Tylko trzeba dokonać inwestycji. Tę
linię trzeba będzie albo wyremontować, albo rozebrać, bo ze
względów technicznych jest już u kresu swojej żywotności. Możemy
ją wyremontować, dobudować kilometr i mieć system, który będzie
sprawny, albo stwierdzić, że nie stać nas na wybudowanie kilometra
i stracić
kilka kilometrów.
Biorąc
pod uwagę statystyki drogowców wydaje się, że szansy należy
szukać na odcinku Katowice – Sosnowiec.

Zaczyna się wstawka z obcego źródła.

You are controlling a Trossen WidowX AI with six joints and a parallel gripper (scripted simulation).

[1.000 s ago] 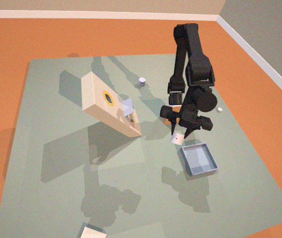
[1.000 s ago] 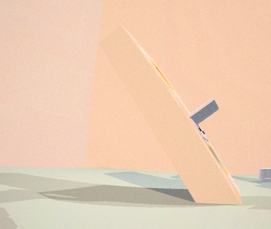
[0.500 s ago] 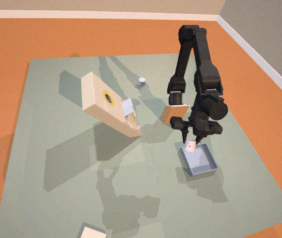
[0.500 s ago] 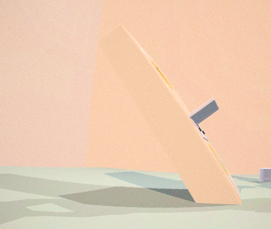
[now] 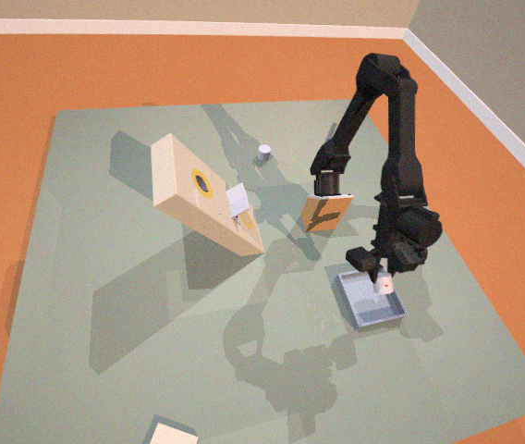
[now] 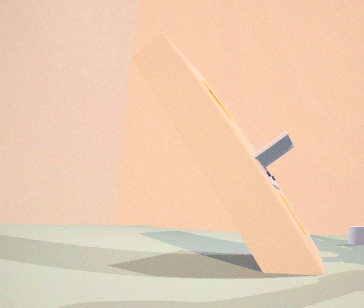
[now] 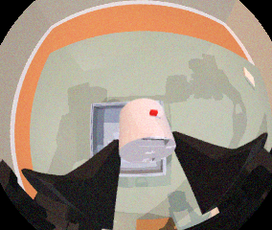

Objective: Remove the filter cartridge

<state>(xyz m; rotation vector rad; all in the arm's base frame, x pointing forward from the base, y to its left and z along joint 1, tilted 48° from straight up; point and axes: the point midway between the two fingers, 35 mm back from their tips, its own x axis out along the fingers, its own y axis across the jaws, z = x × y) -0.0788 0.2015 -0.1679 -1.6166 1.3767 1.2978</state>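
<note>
Now: gripper tip 3 cm past the grey tray, 1 cm to the left of it and 14 cm above it. Also, from my gripper tip: round filter cartridge right at my gripper tip; then grey bracket 35 cm ahead, 23 cm to the right, 1 cm below; then cream service panel 40 cm ahead, 22 cm to the right, 1 cm above.
</note>
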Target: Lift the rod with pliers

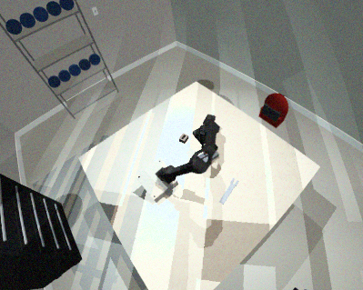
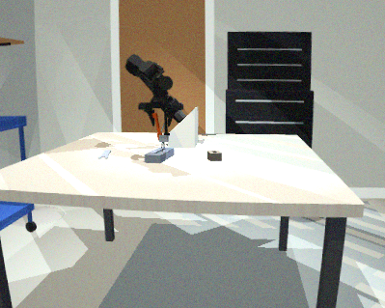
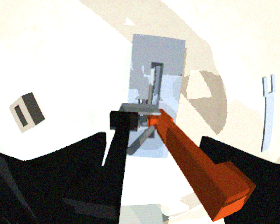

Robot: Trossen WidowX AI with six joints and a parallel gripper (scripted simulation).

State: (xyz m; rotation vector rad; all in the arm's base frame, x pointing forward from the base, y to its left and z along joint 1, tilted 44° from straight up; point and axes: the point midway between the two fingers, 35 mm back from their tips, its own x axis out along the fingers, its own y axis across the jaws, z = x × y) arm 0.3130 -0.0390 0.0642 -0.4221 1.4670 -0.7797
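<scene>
The grey channel block lies 12 cm below my gripper tip and 1 cm to the right of it. The rest, counted from my gripper tip: holster (23 cm to the left, 13 cm below, 1 cm ahead); flat forked metal piece (27 cm to the right, 14 cm below, 5 cm behind).
</scene>
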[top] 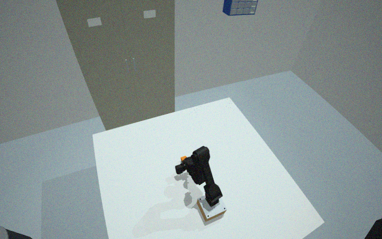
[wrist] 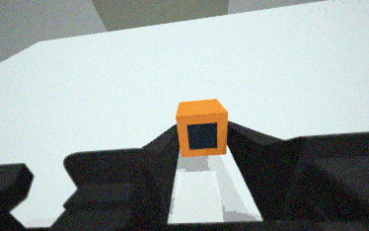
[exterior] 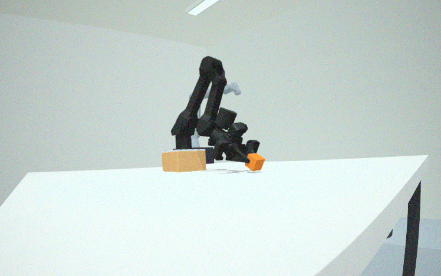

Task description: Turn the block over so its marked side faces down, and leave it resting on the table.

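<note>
The orange block is 10 mm behind my gripper tip.
</note>
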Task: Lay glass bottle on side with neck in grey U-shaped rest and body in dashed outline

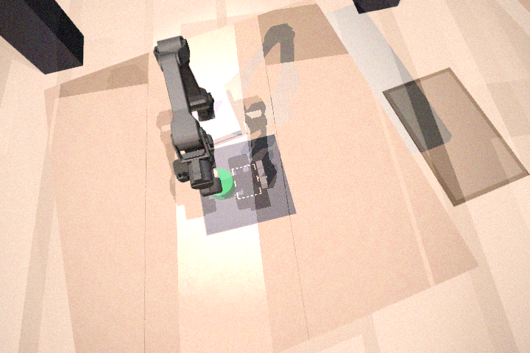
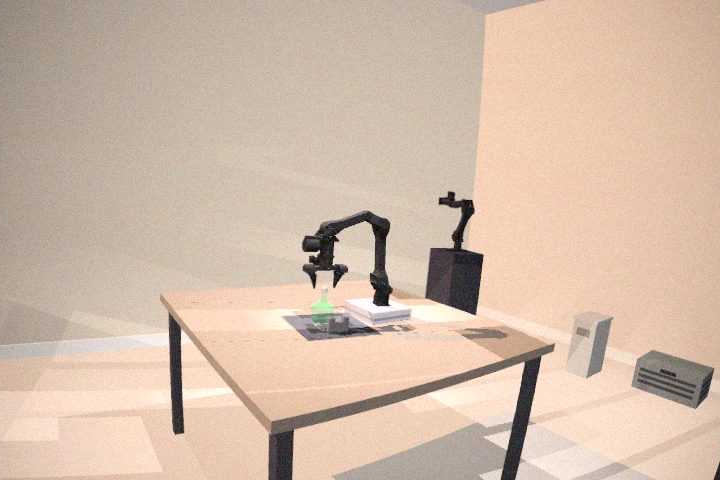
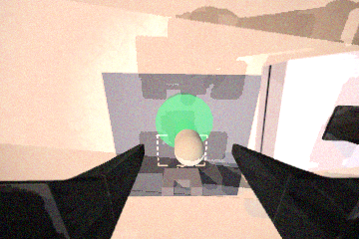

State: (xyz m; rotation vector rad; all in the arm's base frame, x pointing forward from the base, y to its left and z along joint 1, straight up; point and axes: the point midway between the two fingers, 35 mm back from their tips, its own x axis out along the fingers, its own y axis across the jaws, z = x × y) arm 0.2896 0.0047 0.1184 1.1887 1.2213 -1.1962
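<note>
The glass bottle lies 50 mm below my gripper tip. Round my gripper tip: grey mat: 80 mm to the left, 140 mm below.
</note>
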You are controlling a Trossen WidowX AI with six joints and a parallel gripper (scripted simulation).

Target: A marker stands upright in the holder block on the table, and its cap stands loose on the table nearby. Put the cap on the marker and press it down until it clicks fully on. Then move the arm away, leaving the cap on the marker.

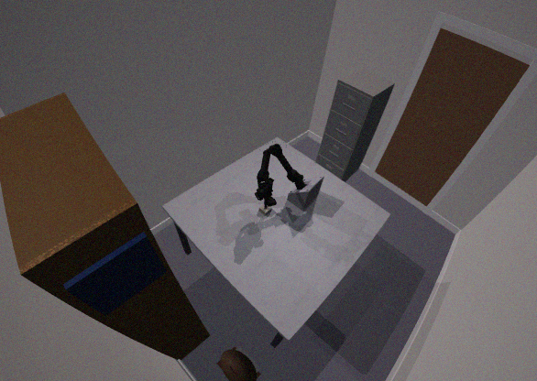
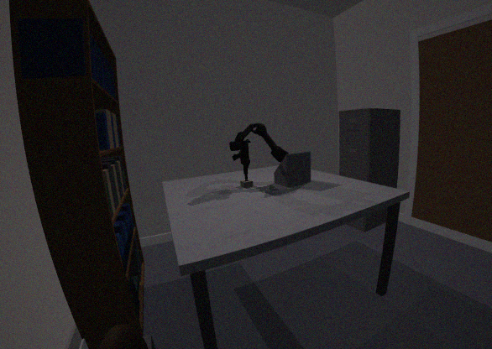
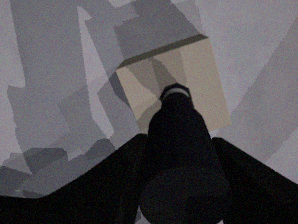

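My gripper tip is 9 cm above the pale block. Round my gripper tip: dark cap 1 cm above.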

Tutaj oczywiście kłania
się pomysł kolei metropolitalnej.
Istotnie,
w przypadku Sosnowca moglibyśmy wykorzystać połączenia kolejowe,
bo one oferują prędkość, jakiej nie się osiągnie w jakimkolwiek
ruchu kołowym. Tyle, że kolej jest bardzo droga, a przy tym podatna
na zakłócenia, zwłaszcza jeśli się szeroko i szybko przebudowuje
infrastrukturę. A z takim zakresem przebudowy będziemy mieli teraz
do czynienia. Będą duże ograniczenia w ruchu. Dlatego też, choć
potencjał jest ogromny, to nie możemy w tej chwili uruchamiać
mocnej oferty do Sosnowca, bo może się okazać, że trzeba się
będzie z tego wycofywać z braku technicznej możliwości, żeby tę
relację obsłużyć. A jeżeli rozdmuchamy ofertę, zaoferujemy
pasażerowi dobry produkt, po czym mu go zabierzemy, to następnym
razem już nam nie uwierzy. Szukajmy zatem takich odcinków, gdzie
jesteśmy w stanie bez
takich kłopotów przekonać
ludzi, że możemy zrobić ofertę konkurencyjną wobec samochodu, a
dopiero potem, kiedy już będziemy mieli za sobą społeczeństwo
oraz lokalne władze, realizujmy jakieś systemowe działania.
To
program na wiele lat...
Owszem.
Ja pokazuję, w jakim kierunku możemy iść. Pytanie kiedy
zaczniemy. Wszystko zależy od władz. Na dziś nie mamy z
czego wewnętrznie
sponsorować przebudowy systemu. Po prostu któryś prezydent
musiałby się zdecydować na to, że chce spróbować stworzyć
miasto korzystne dla mieszkańców z punktu widzenia przemieszczeń
transportem zbiorowym. Zainwestować w to i zobaczyć, jaki będzie
efekt.
Z
punktu widzenia prezydenta miasta to może się wydać ryzykownym
podejściem.
Oczywiście.
Ja jestem inżynierem transportu, mogę mówić, co można zrobić i
co to spowoduje z transportowego punktu widzenia, ale decyzja o tym,
czy ktoś będzie chciał przekazać pieniądze na transport
zbiorowy, czy raczej będzie chciał dalej budować drogi,
należy do osoby wybieranej przez społeczeństwo.